**WORK TASK**
Whether an entry is long or short, retype it exactly.

**DATA IN THIS EXERCISE**

- Opening Delimiter -

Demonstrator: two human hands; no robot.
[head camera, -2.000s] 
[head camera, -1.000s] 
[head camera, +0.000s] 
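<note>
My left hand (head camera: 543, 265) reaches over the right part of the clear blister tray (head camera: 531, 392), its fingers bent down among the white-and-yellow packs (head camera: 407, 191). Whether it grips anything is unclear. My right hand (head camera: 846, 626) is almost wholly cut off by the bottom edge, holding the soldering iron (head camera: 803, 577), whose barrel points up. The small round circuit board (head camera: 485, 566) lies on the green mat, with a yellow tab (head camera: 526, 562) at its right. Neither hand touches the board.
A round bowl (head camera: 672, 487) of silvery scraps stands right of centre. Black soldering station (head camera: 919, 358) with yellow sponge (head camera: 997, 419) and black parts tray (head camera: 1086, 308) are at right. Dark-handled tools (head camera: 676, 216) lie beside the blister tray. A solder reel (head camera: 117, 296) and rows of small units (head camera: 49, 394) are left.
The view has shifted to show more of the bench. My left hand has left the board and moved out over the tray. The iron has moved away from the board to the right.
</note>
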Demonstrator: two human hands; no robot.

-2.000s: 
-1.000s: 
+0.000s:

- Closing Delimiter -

**ANSWER BELOW**
Demonstrator: two human hands; no robot.
[head camera, -2.000s] 
[head camera, -1.000s] 
[head camera, +0.000s] 
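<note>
My left hand (head camera: 543, 265) reaches over the right part of the clear blister tray (head camera: 531, 392), its fingers bent down among the white-and-yellow packs (head camera: 407, 191). Whether it grips anything is unclear. My right hand (head camera: 846, 626) is almost wholly cut off by the bottom edge, holding the soldering iron (head camera: 803, 577), whose barrel points up. The small round circuit board (head camera: 485, 566) lies on the green mat, with a yellow tab (head camera: 526, 562) at its right. Neither hand touches the board.
A round bowl (head camera: 672, 487) of silvery scraps stands right of centre. Black soldering station (head camera: 919, 358) with yellow sponge (head camera: 997, 419) and black parts tray (head camera: 1086, 308) are at right. Dark-handled tools (head camera: 676, 216) lie beside the blister tray. A solder reel (head camera: 117, 296) and rows of small units (head camera: 49, 394) are left.
The view has shifted to show more of the bench. My left hand has left the board and moved out over the tray. The iron has moved away from the board to the right.
</note>
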Demonstrator: two human hands; no robot.

-2.000s: 
-1.000s: 
+0.000s:

That completes the exercise.